DIRECTIONS FOR THIS TASK:
Each line of the material below with the word "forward" is to be reported.

─── RAW DATA

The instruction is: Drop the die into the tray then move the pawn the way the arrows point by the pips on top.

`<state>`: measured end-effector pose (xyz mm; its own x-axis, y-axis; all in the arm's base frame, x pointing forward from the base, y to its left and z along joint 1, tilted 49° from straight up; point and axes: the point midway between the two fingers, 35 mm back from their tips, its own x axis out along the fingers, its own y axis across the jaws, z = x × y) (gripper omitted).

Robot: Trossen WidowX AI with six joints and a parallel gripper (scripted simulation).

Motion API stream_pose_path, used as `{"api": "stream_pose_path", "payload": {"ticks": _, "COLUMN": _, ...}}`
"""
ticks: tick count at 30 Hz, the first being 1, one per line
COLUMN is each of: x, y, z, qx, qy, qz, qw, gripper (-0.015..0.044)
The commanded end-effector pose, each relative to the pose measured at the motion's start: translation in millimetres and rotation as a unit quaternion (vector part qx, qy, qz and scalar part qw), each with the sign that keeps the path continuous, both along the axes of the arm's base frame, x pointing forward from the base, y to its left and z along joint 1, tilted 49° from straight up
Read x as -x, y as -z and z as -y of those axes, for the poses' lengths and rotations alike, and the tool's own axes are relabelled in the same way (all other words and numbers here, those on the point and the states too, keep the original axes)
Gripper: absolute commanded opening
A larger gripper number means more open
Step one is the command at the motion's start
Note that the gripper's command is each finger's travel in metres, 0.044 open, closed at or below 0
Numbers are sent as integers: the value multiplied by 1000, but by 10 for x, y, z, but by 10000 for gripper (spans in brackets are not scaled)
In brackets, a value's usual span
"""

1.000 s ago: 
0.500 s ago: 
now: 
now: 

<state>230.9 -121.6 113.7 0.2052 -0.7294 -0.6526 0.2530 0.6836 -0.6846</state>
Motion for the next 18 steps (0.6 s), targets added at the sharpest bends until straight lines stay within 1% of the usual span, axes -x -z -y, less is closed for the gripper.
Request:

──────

RESULT OF THIS TASK:
`<state>`: measured end-effector pose (xyz mm; its own x-axis, y-axis; all in the arm's base frame, x pointing forward from the base, y to its left and z along joint 1, tilted 49° from straight up; point and axes: the point midway between the two fingers, 35 mm back from their tips, its own x axis out along the fingers, its own y axis across the jaws, z = x × y) (gripper omitted).
The commanded end-effector pose, each relative to the pose measured at the motion's start: translation in millimetres and rotation as a unit quaternion (vector part qx, qy, qz and scalar part qw), each with the sign that keeps the path continuous, both along the axes of the arm's base frame, x pointing forward from the base, y to its left and z along joint 1, tilted 49° from straight up

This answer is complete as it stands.